New-GPO –Name "Configure firewall rules for remote gpupdate" –StarterGpoName "Group Policy Remote Update Firewall Ports" | New-GPLink –target "dc=acmelabs,dc=com" –LinkEnabled yes 

This will create a New Group Policy and link it to the Domain (Make sure you modify the DC values to the ones of your domain) that will allow you to force GPO updates against the host in the domain once the policy is applied.

To force a update of the policy from your Windows 2012 DC run Invoke-GPUpdate against the machines you want to update, in this example I’m running it against the HR OU where my test VM’s are in my lab:

  Get-ADComputer –filter * -Searchbase "ou=HR, dc=acmelabs,dc=com" | foreach{ Invoke-GPUpdate –computer $_.name -force} 

Once the policy has been updated we can just open the Java Control Panel and confirm the options have been set and that they are greyed out.

If the user tries to load a self-signed applet or one not in your trusted signature file he will get:

If the Applet is validly signed he will get a popup giving him a warning and allowing him to run run the applet:

This method can be used to set other policies like the path for the trusted signatures and PKI files plus settings.
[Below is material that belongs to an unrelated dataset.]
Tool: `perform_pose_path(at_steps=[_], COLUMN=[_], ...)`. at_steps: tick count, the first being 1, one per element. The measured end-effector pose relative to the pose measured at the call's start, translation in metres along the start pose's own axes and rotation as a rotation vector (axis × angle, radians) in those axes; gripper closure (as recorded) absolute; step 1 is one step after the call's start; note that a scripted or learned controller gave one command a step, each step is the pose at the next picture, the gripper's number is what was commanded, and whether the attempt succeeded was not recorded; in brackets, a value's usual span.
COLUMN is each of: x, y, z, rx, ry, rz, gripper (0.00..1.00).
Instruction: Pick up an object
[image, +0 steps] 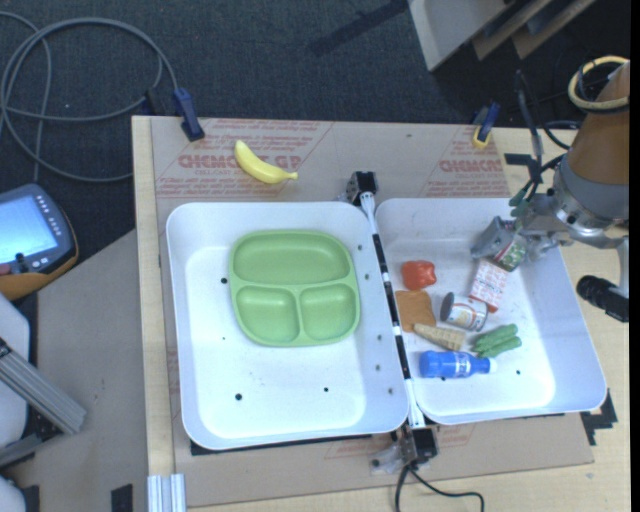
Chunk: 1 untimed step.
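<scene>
A green divided tray (293, 285) fills the left bin (200, 400). At right, the gripper (508, 243) hovers over the right bin (570, 385), possibly grasping a red-white packet (490, 283); I cannot tell. Nearby lies a blue bottle (452, 365).

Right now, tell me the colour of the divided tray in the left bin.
Light green; the tray shows best in the camera view.

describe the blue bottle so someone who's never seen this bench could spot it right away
Start at the right-hand white bin, the one holding a cluster of small items. Go to the side of that cluster nearest the camera: the blue bottle lies on its side there, just below a green object. It is the only blue thing in either bin, with a white cap end.
</scene>
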<state>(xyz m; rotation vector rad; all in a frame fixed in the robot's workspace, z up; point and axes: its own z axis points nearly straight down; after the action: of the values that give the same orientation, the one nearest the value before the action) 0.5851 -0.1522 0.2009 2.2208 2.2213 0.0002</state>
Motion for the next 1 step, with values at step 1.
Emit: perform_pose_path(at_steps=[1], x=[-0.0463], y=[0.0714], z=[0.1177], rx=[0.002], ry=[0.000], rz=[0.000], gripper=[0.00])
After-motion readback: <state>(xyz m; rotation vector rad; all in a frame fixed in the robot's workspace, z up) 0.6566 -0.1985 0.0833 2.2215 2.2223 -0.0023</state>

So make sure your applets are properly signed with valid certificate and modify your trusted CA file to only trust your vendor to reduce the risk of the attacker using a valid provider or even better use your own CA and signed your applets with your own cert.

For Java 7 properties reference use http://docs.oracle.com/javase/7/docs/technotes/guides/deployment/deployment-guide/properties.html

For Java 6 properties reference use http://docs.oracle.com/javase/6/docs/technotes/guides/deployment/deployment-guide/properties.html

Hope you find this useful and allow you to secure your Java environment in Windows.